Supplied material
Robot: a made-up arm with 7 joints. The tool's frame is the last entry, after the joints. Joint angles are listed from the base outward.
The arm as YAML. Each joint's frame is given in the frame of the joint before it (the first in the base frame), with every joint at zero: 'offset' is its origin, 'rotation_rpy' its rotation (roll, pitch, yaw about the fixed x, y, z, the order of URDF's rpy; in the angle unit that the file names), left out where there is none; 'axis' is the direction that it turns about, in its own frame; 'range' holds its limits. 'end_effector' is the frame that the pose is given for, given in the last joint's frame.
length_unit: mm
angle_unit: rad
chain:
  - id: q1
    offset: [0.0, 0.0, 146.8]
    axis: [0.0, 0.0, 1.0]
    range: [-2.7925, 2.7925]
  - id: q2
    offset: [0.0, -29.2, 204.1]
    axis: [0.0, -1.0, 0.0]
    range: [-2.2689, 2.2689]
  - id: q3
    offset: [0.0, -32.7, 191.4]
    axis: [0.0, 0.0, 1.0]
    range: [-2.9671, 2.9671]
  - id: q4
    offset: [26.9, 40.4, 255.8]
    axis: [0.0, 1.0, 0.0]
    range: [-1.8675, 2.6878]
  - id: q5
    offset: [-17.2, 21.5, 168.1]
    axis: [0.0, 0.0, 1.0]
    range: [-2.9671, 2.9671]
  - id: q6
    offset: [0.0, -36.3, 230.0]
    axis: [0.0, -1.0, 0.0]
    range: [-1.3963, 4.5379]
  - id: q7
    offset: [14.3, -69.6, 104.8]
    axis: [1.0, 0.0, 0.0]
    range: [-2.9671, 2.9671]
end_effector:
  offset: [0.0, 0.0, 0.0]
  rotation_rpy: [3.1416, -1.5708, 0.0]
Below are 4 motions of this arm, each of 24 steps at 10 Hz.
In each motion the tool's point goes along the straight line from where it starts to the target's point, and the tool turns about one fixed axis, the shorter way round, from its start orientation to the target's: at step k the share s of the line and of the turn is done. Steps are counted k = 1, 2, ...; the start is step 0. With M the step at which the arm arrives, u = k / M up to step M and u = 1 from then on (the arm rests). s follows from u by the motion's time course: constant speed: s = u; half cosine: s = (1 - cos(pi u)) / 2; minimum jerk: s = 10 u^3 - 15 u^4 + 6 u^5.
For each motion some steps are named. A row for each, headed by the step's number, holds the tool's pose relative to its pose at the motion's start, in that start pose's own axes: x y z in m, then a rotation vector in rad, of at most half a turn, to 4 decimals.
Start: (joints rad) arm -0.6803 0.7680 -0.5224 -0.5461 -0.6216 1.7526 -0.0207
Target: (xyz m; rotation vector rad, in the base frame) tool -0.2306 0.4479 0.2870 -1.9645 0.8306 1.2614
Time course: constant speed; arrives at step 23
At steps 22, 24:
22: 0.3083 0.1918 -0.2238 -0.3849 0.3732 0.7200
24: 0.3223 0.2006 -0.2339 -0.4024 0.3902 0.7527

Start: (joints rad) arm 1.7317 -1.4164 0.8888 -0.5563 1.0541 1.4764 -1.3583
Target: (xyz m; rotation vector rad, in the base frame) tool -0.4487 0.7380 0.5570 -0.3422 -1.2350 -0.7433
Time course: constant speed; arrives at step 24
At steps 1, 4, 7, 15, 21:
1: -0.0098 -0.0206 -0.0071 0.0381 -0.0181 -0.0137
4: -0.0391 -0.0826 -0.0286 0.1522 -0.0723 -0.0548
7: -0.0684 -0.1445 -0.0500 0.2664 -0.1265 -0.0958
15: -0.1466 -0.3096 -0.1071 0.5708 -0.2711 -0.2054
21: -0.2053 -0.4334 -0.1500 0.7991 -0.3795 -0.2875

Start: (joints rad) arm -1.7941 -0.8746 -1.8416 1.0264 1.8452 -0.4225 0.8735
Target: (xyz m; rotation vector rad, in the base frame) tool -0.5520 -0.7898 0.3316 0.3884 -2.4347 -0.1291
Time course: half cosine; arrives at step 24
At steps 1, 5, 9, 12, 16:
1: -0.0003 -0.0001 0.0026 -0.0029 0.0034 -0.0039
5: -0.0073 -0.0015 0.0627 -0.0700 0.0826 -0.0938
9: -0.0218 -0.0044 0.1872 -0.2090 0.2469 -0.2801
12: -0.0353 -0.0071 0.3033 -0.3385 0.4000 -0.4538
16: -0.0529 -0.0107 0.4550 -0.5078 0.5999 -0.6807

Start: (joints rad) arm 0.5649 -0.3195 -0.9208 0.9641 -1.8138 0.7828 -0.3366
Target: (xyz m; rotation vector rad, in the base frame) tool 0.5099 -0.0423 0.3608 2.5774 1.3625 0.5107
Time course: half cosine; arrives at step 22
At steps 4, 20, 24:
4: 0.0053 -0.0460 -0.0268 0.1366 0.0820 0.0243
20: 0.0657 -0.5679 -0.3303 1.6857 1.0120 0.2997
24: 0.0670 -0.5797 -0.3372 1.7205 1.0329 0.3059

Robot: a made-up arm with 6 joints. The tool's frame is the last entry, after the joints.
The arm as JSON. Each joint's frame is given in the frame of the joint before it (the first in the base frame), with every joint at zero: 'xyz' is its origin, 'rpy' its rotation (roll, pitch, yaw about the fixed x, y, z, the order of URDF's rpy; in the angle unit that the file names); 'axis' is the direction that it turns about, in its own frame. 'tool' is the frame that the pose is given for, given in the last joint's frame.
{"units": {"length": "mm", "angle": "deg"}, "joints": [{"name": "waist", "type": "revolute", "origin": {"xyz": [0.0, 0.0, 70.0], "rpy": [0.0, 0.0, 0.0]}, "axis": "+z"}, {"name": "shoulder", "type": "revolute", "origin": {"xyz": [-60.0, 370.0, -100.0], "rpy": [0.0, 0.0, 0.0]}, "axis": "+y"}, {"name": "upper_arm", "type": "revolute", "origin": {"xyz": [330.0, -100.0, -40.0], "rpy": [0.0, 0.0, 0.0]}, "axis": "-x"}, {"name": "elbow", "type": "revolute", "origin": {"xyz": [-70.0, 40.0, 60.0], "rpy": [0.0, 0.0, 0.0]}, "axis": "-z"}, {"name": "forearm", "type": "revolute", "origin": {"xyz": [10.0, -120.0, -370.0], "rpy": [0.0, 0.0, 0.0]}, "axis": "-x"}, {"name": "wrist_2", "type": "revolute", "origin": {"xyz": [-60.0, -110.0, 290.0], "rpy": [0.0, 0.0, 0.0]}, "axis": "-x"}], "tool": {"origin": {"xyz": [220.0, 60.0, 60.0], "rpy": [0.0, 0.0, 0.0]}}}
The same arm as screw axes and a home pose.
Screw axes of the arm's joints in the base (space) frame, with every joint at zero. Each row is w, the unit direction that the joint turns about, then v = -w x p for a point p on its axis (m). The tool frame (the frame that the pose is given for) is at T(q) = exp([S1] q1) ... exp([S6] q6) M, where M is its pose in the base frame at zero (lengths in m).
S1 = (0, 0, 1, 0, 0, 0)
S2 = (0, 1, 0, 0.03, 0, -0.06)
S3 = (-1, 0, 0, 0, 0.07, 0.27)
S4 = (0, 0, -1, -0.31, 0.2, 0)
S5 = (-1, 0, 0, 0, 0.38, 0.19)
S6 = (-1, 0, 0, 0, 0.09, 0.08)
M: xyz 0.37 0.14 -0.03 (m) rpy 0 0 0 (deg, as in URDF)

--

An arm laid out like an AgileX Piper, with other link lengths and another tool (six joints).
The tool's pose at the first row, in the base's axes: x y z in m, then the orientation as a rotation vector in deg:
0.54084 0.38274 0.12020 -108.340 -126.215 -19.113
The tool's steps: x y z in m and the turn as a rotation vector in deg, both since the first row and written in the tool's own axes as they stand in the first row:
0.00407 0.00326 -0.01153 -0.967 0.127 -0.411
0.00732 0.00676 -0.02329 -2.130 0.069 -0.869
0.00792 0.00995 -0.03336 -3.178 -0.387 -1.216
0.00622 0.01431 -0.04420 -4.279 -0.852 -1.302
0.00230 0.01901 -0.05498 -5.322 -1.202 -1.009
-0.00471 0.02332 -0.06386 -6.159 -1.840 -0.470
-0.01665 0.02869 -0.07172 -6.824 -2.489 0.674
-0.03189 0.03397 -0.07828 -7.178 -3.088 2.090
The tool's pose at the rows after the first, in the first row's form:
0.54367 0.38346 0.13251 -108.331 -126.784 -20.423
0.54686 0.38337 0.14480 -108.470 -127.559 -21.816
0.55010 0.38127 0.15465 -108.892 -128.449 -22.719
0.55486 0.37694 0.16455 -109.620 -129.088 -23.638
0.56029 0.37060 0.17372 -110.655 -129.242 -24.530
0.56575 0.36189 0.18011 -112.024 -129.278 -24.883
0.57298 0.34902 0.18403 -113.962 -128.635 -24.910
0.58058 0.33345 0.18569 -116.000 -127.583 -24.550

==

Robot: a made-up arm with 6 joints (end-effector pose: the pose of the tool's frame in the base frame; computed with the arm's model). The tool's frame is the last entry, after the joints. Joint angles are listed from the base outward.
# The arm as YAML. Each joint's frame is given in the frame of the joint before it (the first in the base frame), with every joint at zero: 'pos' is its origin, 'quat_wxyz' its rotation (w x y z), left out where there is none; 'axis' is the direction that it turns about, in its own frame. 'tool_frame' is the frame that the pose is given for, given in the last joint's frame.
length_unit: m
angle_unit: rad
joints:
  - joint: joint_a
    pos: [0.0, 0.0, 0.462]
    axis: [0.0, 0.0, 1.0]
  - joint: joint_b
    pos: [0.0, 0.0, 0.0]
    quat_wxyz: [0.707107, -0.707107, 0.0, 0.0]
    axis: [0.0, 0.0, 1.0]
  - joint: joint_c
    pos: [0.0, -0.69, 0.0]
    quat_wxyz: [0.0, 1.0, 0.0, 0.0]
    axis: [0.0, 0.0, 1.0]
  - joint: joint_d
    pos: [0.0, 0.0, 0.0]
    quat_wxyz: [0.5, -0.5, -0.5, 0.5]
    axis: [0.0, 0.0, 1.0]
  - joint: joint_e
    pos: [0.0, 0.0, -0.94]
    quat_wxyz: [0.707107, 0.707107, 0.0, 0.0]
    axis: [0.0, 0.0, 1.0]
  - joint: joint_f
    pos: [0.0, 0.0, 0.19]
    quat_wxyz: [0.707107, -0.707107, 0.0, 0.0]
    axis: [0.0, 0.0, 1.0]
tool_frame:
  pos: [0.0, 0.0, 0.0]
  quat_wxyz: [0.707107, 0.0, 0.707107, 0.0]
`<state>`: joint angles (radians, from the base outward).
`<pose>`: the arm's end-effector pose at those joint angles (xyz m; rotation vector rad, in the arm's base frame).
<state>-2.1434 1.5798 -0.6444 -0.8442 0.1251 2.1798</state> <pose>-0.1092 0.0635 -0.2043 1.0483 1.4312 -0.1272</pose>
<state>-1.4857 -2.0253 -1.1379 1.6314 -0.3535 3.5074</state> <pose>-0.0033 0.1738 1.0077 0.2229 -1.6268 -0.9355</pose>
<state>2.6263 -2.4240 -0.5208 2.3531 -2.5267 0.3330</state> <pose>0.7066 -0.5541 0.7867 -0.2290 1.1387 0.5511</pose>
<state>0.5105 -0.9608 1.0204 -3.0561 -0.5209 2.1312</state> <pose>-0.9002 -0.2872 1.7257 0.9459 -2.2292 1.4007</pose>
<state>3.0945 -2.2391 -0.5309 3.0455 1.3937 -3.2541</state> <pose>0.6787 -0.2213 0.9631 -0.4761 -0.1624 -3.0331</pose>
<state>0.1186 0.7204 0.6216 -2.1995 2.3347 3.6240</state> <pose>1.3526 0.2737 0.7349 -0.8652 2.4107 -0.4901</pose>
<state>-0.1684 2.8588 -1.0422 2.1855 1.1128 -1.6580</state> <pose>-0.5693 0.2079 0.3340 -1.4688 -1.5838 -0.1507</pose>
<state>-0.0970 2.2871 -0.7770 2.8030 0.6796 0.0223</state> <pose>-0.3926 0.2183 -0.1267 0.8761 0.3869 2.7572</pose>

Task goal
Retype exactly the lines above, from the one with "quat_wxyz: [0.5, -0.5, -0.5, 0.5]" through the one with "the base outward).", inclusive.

Answer section
    quat_wxyz: [0.5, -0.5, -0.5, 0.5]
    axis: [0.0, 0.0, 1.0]
  - joint: joint_e
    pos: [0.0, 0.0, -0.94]
    quat_wxyz: [0.707107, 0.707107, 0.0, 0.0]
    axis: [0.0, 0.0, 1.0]
  - joint: joint_f
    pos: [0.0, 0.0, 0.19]
    quat_wxyz: [0.707107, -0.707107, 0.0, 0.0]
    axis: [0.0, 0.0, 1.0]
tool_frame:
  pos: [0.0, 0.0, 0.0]
  quat_wxyz: [0.707107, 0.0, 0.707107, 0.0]
`<state>`: joint angles (radians, from the base outward).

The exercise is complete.